MEHMETÇİK POLİKLİNİĞİ

. Mehmetçik polikliniği hakkında bilgi verir misiniz?
“Türk Silahlı Kuvvetleri’ndeyken er polikliniği isminde poliklinikler vardı. Ama Mehmetçik demekle onlara daha fazla önem arz etmiş oluyorsunuz; onlar bizim her şeyimiz. Adına Mehmetçik poliklinikleri dedik ve Türkiye’de ilk defa bizim hastanemizde bu ismi koyduk. Mehmetçiklerimize başka hastalardan izole bir ortamda belli poliklinik dallarda iç hastalıkları, kulak-burun-boğaz, ortopedi, nöroloji, göz gibi en çok ihtiyaç olan alanlarda sadece  askerlerimize has poliklinikler açtık.”

. Sivil hastalar hangi branşlar için Sultan Abdülhamid Han Eğitim ve Araştırma Hastanesi’ne başvurmalı?
“Sultan Abdülhamid Han Eğitim ve Araştırma Hastanesi halka tam kapasite ile açılmış durumda. Başta beyin cerrahisi, ortopedi, üroloji, göz, dahiliye, göğüs hastalıkları poliklinikleri olmak üzere tam kapasiteyle hizmet verilmektedir. Anadolu yakasının en büyük göğüs hastalıkları kliniği olan Süreyyapaşa’dan sonra gelmektedir.
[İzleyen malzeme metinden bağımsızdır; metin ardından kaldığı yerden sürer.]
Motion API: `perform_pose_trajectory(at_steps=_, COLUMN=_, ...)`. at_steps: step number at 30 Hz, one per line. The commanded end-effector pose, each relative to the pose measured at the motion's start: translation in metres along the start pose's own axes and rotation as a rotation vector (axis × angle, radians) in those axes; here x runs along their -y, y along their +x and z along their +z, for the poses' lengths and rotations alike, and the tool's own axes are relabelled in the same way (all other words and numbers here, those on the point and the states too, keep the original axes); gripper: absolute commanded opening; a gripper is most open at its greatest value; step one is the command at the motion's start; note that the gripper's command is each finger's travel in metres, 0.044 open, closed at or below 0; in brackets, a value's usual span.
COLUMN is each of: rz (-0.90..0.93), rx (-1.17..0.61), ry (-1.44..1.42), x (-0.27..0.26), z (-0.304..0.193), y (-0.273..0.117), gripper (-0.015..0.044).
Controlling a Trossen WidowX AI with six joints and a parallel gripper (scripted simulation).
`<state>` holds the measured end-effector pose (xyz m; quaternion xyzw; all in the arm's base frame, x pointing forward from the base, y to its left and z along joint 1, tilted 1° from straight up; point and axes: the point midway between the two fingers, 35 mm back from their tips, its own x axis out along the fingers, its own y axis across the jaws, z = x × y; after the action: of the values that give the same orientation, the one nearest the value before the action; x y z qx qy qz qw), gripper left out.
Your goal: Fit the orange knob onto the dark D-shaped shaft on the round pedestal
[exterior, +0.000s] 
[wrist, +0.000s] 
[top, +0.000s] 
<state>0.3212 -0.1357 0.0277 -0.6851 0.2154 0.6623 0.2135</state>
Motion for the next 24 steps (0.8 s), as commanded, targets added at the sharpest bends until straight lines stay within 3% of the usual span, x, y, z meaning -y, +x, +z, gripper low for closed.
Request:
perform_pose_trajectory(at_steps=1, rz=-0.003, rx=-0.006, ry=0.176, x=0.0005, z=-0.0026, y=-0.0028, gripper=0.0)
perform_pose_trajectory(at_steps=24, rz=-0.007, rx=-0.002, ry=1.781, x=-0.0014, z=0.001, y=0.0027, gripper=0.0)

Randevu sürelerimiz çevremizdeki diğer hastanelerle kıyaslanamayacak kadar kısadır. Örneğin cildiye polikliniğinde 2-3 gün gibi kısa süre içerisinde gün verilmektedir. 184’ten ya da internet ortamında halkımız rahatlıkla randevu alabilirler. Randevusuz hasta da bakılmaktadır.”